The emerging AI agents war
Amazon kicks it off
Mark Palko sent me news that Amazon obtained an injunction against Perplexity's shopping bot (link).
Perplexity is best known as a pioneer of AI-assisted web search, a product that I'd confidently say will find its market. It will succeed not because it delivers better search results, but because it offers a far more natural, far simpler user experience.
The recent news concerns something else – Perplexity's shopping bot that browses around and shop for things on behalf of users. This shopping bot is an example of an "AI agent," a term you must have heard of if you follow any tech news.
First, here's an incidental demonstration of my point about AI search.
Doing researching for this post, I typed keywords like "Perplexity shopping with Comet" in a traditional search engine, yielding pages upon pages of recent pieces about Amazon's lawsuit, despite my deliberate omission of the word "Amazon" or anything legal. Using an AI chatbot, with a prompt like "I want to find links to articles that introduce the Comet browser shopping feature offered by Perplexity starting last year. I don't want recent links about Amazon's lawsuit", I got exactly what I wanted. Here's a link to an article about the Comet shopping feature. (It's an "ad" by a company in the AI agent space, which is a different issue altogether.)
Based on currently available products, an AI agent is an automated workflow. In the article linked above, Perplexity Comet's edge is said to be:
Instead of waiting for your next search query, it actively completes tasks, negotiates purchases, and automates shopping workflows that previously required dozens of manual steps.
In the course of online shopping, one might start with an idea of what to buy. Then, one might find articles written about the "best" items in that category, noting pros and cons, and prices. One might then shortlist some options, and pick one. Then, one might select a retailer that sells the selected item, figure out its shipping and return policies, and if satisfactory, complete the transaction.
Perplexity's Comet browser does all these tasks:
The AI agent can auto-fill forms, conduct multi-site research, aggregate reviews, compare pricing, and — critically for commerce — initiate and complete purchase transactions.
It's time to introduce the naughty word: "scraping". This is the crux of Amazon's grievance.
In order for Comet (or any other AI agent) to fulfill those tasks, it must navigate around websites, extract data from webpages, analyze the data, and make decisions. Extracting data from webpages is the well-known activity known as "web scraping".
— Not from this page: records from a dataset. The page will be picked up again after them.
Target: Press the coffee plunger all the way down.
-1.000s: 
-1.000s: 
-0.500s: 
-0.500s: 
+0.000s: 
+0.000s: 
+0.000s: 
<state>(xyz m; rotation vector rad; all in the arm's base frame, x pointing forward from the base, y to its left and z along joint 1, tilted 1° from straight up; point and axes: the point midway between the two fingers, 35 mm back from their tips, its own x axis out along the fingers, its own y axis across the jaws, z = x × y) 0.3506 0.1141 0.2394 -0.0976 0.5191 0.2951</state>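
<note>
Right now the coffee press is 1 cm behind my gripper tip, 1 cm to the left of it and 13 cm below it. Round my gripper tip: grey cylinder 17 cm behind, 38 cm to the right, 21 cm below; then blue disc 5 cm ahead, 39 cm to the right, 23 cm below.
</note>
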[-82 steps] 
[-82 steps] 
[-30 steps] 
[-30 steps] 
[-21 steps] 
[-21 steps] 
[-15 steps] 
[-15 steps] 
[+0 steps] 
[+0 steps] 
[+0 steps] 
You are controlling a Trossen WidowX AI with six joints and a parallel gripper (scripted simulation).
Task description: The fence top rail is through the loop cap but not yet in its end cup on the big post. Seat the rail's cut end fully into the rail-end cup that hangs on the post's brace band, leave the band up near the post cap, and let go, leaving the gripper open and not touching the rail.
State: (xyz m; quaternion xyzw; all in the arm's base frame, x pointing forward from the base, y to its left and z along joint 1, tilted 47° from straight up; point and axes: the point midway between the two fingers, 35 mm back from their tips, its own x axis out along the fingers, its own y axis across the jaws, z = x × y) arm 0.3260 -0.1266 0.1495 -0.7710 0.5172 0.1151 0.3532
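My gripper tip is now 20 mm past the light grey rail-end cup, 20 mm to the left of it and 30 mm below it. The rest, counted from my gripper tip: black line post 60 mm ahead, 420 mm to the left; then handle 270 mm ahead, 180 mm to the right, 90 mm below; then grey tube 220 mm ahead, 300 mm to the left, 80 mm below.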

Web scraping is a strange beast. It has no reason to exist and yet, it's everywhere. When the data science field was created some 15 years ago, a common starting point of a textbook teaching Python is web scraping. Open up some webpage, and grab the data on the page.
Imagine you're the owner of a small on-line seller of widgets. An engineer at a competitor writes a web scraper to compile a database of the products you sell, and the prices. This scraper browses your website page by page, extracting the product and pricing information.
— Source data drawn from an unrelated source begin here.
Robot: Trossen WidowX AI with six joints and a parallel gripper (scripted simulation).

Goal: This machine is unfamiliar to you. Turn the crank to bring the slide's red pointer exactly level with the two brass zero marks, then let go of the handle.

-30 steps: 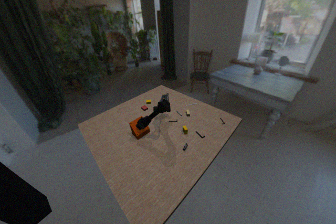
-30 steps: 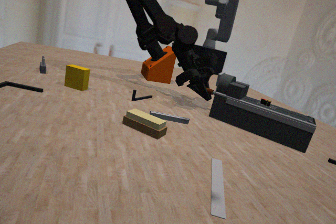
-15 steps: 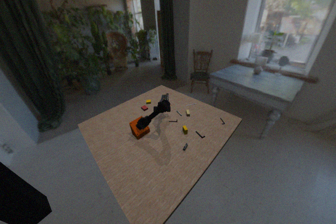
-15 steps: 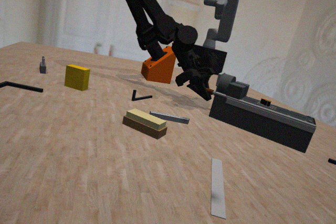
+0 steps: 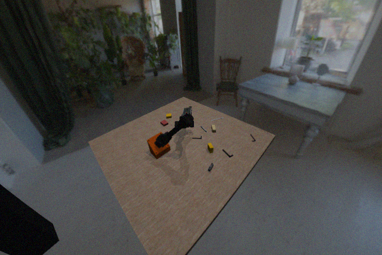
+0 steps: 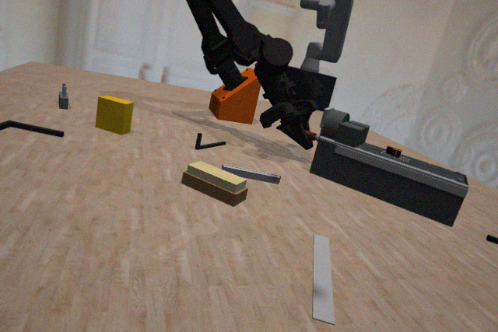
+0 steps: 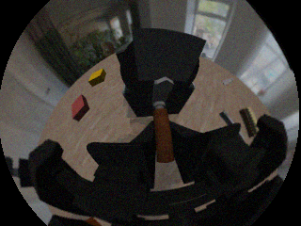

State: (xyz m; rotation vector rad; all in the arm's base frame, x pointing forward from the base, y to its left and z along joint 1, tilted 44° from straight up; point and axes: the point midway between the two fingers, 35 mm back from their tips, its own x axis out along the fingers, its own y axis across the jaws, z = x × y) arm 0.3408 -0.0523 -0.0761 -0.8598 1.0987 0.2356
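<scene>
Right now my gripper tip is 3 cm below the brown crank handle, 2 cm past it and 1 cm to the left of it. The rest, counted from my gripper tip: red pointer (13 cm ahead, 8 cm to the left, 5 cm above); red block (24 cm to the left, 7 cm behind, 2 cm below); grey bar (17 cm to the right, 8 cm ahead, 3 cm below).
</scene>
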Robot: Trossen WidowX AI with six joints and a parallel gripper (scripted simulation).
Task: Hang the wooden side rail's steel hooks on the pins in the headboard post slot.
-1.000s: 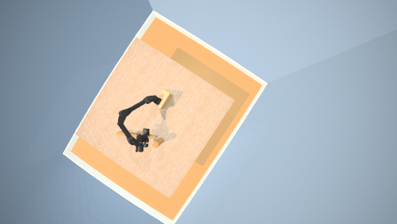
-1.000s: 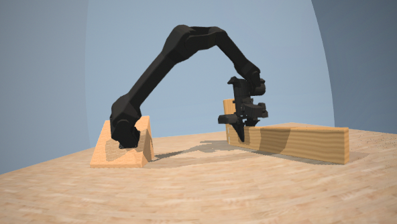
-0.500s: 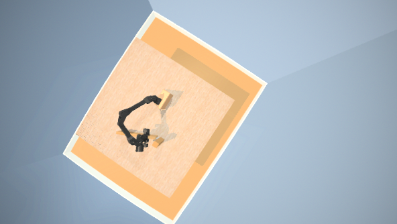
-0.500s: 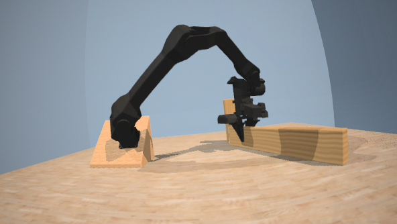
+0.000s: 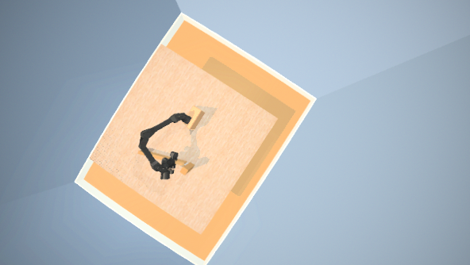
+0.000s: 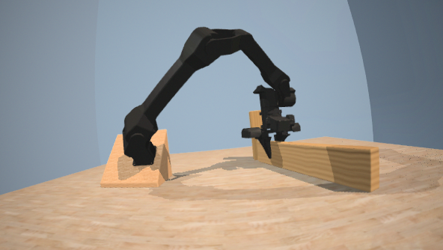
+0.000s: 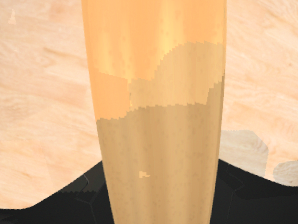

As the owner, you either consider your product pricing catalog confidential or public information.
Most retailers treat it as trade secret – if you take a notepad and start jotting down every product and price in a Walmart or Target, you'd most likely be stopped. Ditto, most online retailers deploy technology to detect and block web scrapers, typically by refusing to serve them webpages (403 errors). These retailers act as if the information presented publicly is protected. This stance has led to an arms race, as developers work around the anti-scraping tech. Regardless of one's view on this, we can agree that if the retailers treat their product catalogs as trade secrets, anyone trying to scrape the data is acting against the retailers' wishes, and may face legal jeopardy. (I never understood why college professors taught web scraping as the first example of a python script.)
Alternatively, some retailers might view their product pricing data as public information, so that they are okay with third-party access. In this world, web scraping bears no legal risk, but it is a poor technical solution nonetheless. The proper approach is to create APIs so that developers can register themselves and request the data they want in an open, orderly fashion.
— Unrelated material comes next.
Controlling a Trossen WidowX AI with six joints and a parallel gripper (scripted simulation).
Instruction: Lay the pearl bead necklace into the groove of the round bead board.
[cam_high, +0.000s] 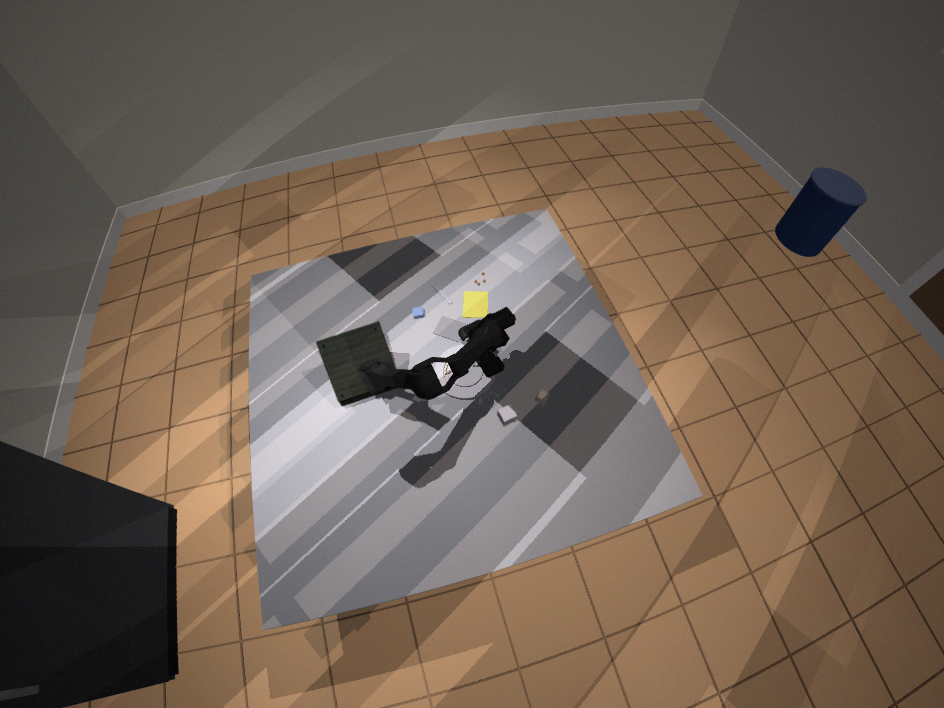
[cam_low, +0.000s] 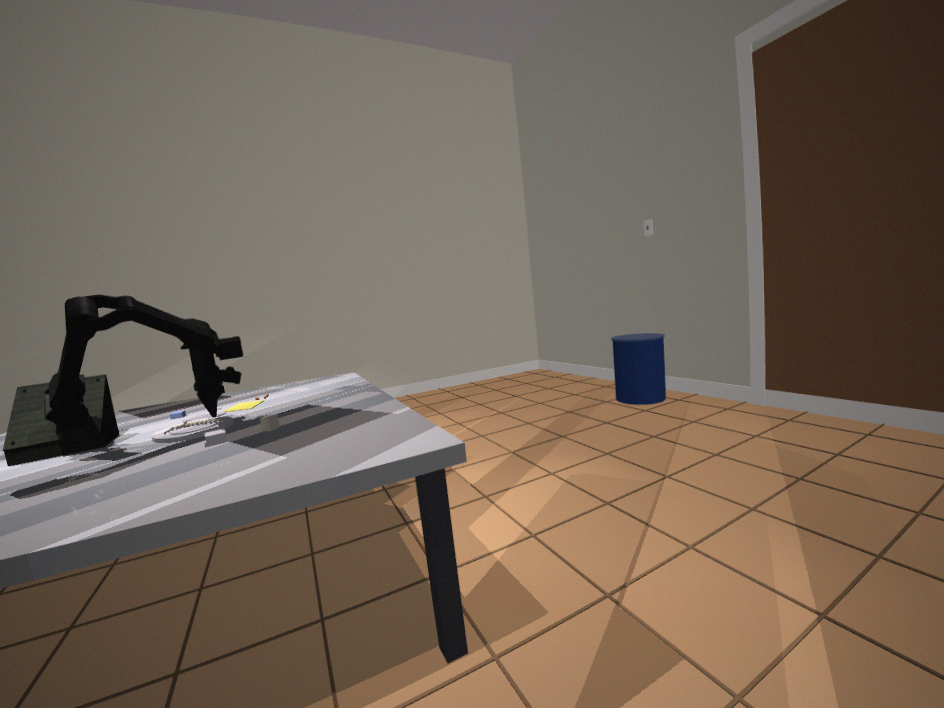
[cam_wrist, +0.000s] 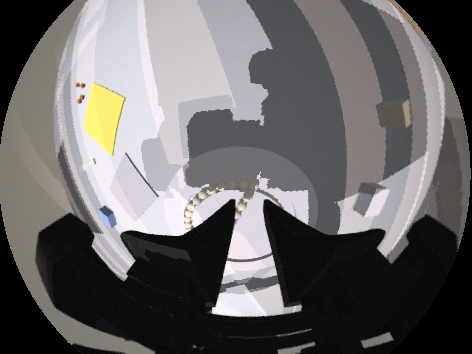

All retailers have databases that hold their product and pricing data. Their websites grab data from these databases, and present them in nice formats to customers. Web scraping code grabs the data, together with the layers of formatting, spread out across hundreds and thousands of pages, and then removes the packaging, and merges the page-level data, restoring the structure of data. If successful, the output of the web scraper is similar to what the retailers hold in their databases! In practice, it's an inexact copy of the retailers' databases, riddled with errors. If these retailers consent to sharing the data, there are better ways to organize the data exchange.
Whether the retailers condone or condemn web scraping, there is still no reason to use it.
The emergence of AI agents brings this touchy subject to the forefront. The only way shopping bots can function is if they are allowed to browse around websites, collecting data. If Amazon's lawsuit succeeds, it kills not only Perplexity's bot, but also all others.